Scientists say it's a clear indication of temperatures being driven up by emissions from human society.
The.05°C increase in surface air temperatures last month makes it the hottest September on record globally, according to experts from the EU's Copernicus Climate Change Service (C3S).
But even though large emitters, including China and European Union nations, have pledged to slash their emissions in the coming decades, overall, current policies would see temperatures rise far beyond the 1.5 degree level.
That is alarmingly close to the 1.5C threshold for severe impacts detailed in a major 2018 report by the UN's climate science advisory panel, the IPCC. Also, the Paris Agreement has urged nations to cap global warming at "well below" 2C, and 1.5C if possible.

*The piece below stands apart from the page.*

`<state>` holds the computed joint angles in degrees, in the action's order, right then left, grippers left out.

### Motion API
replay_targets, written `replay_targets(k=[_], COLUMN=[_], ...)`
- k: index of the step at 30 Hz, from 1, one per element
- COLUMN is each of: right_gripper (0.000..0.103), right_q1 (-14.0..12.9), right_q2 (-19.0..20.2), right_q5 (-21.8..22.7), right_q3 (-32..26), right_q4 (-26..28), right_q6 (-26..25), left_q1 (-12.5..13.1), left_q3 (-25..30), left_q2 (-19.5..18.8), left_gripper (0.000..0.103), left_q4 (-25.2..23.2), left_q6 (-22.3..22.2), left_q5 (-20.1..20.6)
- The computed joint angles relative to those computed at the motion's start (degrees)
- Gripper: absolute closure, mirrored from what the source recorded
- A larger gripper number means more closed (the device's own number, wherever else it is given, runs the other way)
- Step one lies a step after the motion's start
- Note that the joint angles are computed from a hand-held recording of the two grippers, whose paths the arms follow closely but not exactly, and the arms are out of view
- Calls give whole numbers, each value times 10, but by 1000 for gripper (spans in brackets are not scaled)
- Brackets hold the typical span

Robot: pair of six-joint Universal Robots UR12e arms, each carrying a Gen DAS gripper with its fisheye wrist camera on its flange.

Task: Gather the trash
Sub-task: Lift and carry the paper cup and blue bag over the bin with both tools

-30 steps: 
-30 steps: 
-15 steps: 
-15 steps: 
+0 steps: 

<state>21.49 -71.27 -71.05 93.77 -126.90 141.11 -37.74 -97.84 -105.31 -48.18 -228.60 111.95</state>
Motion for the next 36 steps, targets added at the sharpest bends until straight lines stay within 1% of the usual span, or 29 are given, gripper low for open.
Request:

The warmest calendar year on record for Europe was 2019, though by only a narrow margin. "Some months it's warming more, and some months less, some years more, and some less". This year is also projected to break a temperature record, despite an initial drop in emissions due to the pandemic.
Across California five of the state’s six biggest wildfires in history were still burning at the end of September
Monitors of the Paris Climate Agreement will view the figures with particular alarm: for the 12-month period through to September 2020, the planet was almost 1.3 degrees Celsius (2.4 degrees Fahrenheit) warmer than pre-industrial levels.
In fact, it was this global rise in temperatures which caused devastating wildfires in Australia, the USA and caused weird weather across the globe. And it helped fuel the torrential downpours that flooded the south of France with more than half a meter of rain in a day. Much of the continent saw above-average temperatures, especially southeastern Europe.
C3S has also confirmed that the average Arctic sea ice extent for September was the second-lowest recorded, after 2012.
Additionally, Arctic sea ice has also reached its second-lowest point since the inception of satellite records.
Last month's global record for heat was all the more remarkable because of the regional cooling effect of a naturally occurring La Nina weather event over the tropical Pacific.
The latest average, to September 2020, is about 1.6° above the 1981-2010 average.